The word "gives" may appear in some lines of the data; copy every such line.
---
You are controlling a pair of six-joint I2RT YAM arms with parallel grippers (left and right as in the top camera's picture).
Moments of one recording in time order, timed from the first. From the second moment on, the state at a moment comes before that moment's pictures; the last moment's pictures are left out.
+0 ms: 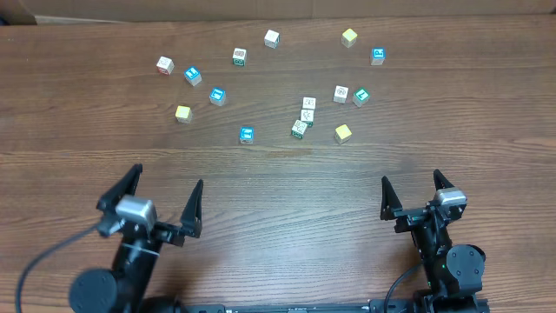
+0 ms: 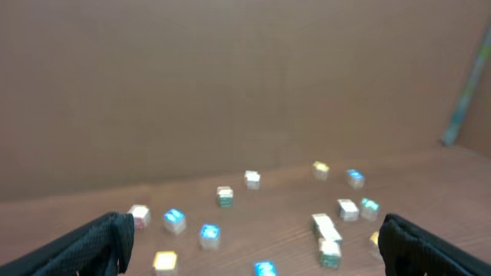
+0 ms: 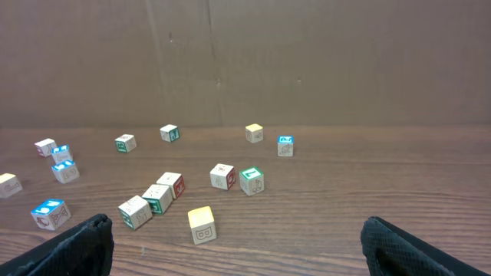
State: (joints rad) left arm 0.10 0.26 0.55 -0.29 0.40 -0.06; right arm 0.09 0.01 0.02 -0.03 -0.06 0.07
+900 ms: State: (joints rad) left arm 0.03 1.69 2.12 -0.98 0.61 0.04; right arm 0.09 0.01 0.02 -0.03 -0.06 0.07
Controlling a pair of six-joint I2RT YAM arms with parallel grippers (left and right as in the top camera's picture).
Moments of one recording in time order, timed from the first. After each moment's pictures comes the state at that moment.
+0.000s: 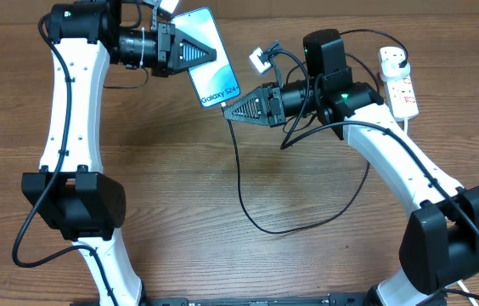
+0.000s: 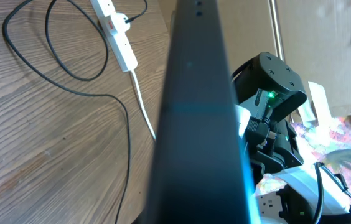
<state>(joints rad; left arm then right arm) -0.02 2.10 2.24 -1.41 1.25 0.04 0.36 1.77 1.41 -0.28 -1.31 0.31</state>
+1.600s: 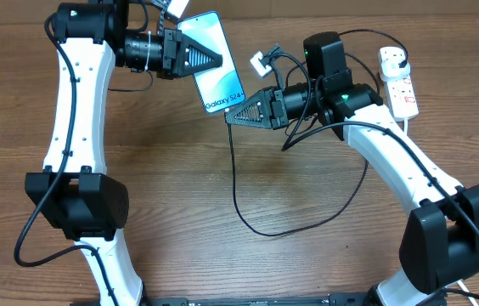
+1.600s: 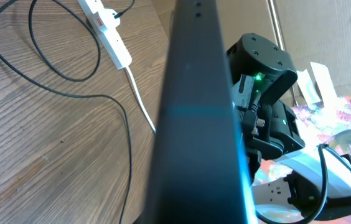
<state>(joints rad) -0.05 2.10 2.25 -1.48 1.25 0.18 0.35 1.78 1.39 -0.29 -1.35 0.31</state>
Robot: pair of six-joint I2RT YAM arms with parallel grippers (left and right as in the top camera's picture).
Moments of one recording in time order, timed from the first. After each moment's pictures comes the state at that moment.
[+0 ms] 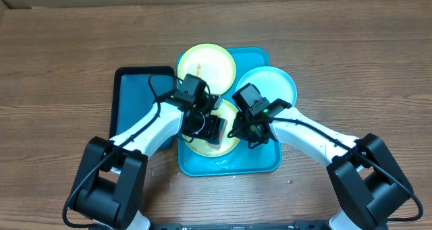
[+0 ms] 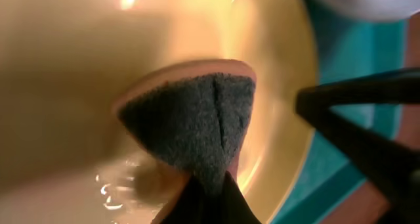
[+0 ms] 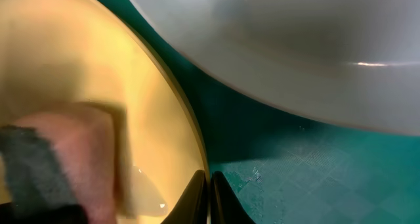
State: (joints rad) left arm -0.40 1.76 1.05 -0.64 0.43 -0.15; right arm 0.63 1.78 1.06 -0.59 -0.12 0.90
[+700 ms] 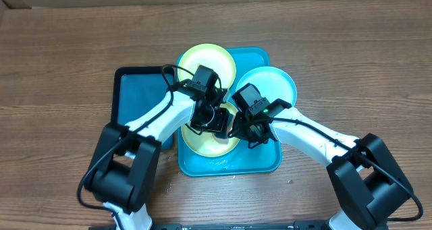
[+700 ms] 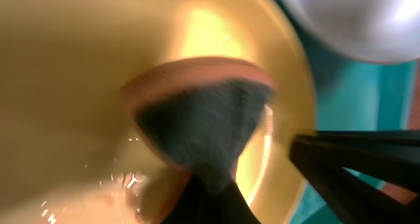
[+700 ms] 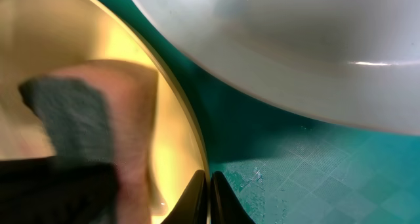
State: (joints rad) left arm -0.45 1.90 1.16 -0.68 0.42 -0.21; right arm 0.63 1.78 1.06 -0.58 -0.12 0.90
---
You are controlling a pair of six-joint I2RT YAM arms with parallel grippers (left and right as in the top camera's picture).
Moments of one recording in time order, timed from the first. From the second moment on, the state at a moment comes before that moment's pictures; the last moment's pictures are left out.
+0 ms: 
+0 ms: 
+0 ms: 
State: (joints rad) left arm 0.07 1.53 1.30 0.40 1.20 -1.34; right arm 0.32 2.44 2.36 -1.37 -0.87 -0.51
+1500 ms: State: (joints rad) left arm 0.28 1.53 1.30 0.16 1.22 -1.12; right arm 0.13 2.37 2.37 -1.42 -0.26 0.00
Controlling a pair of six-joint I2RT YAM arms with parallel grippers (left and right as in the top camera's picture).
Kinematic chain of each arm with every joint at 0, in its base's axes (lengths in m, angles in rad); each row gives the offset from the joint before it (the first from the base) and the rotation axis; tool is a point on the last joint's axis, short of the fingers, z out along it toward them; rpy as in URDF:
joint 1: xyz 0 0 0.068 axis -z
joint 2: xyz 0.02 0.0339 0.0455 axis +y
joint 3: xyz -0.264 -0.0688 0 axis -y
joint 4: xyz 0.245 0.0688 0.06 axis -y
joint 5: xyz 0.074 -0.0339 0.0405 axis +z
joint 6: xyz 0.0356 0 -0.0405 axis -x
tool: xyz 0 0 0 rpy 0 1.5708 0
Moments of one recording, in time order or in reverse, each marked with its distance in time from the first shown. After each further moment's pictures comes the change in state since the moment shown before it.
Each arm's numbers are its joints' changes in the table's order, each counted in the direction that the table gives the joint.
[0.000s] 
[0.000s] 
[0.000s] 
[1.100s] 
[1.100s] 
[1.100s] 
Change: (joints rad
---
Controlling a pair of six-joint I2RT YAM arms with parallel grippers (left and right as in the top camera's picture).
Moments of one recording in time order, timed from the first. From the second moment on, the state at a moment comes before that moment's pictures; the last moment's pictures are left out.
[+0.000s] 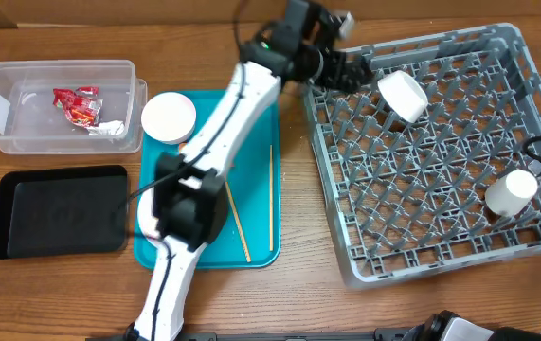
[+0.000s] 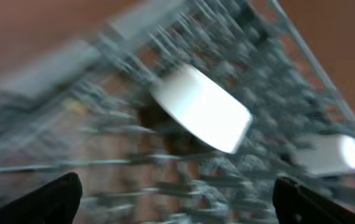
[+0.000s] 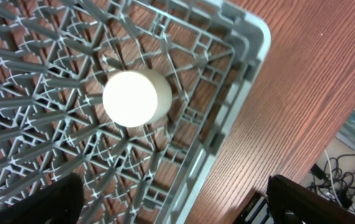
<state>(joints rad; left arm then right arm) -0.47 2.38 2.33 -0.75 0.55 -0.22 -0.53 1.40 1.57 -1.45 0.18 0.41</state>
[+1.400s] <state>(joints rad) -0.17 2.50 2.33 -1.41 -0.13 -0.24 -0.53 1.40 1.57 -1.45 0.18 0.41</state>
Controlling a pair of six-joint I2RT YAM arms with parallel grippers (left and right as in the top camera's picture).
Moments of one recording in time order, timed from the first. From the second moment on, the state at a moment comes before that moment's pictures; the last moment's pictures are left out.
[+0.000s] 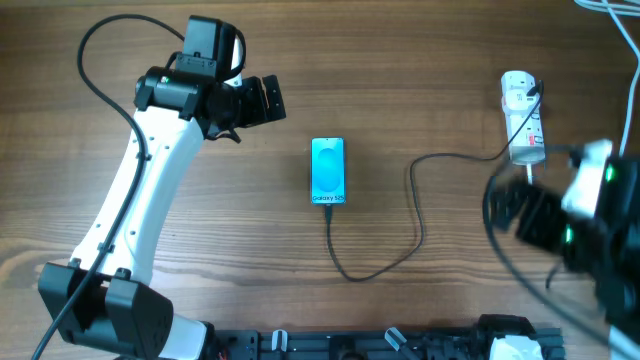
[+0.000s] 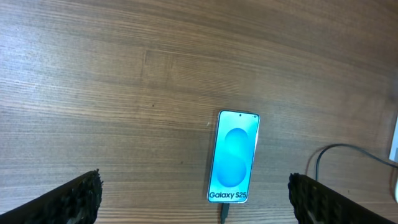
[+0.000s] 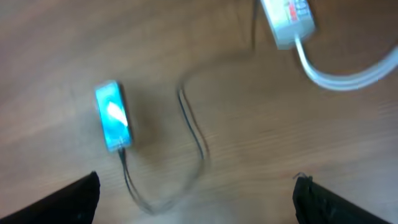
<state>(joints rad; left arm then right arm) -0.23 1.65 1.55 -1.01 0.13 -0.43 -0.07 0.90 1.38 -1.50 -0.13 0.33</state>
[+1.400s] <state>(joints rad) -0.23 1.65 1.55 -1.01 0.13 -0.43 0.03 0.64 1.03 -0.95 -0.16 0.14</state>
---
Answer to the problem:
Kinematic chain of each arm with every joint at 0, in its base's axes (lengths in m, angles in rad); each row gives the offset from the joint before it (the first from the base) and the rotation axis; tool is a point on the last joint's axis, short of the fingers, z out along it toward them; rpy as in URDF:
Each arm's numbers are its joints' changes in the table's order, each counted in the direction that the table gives the joint.

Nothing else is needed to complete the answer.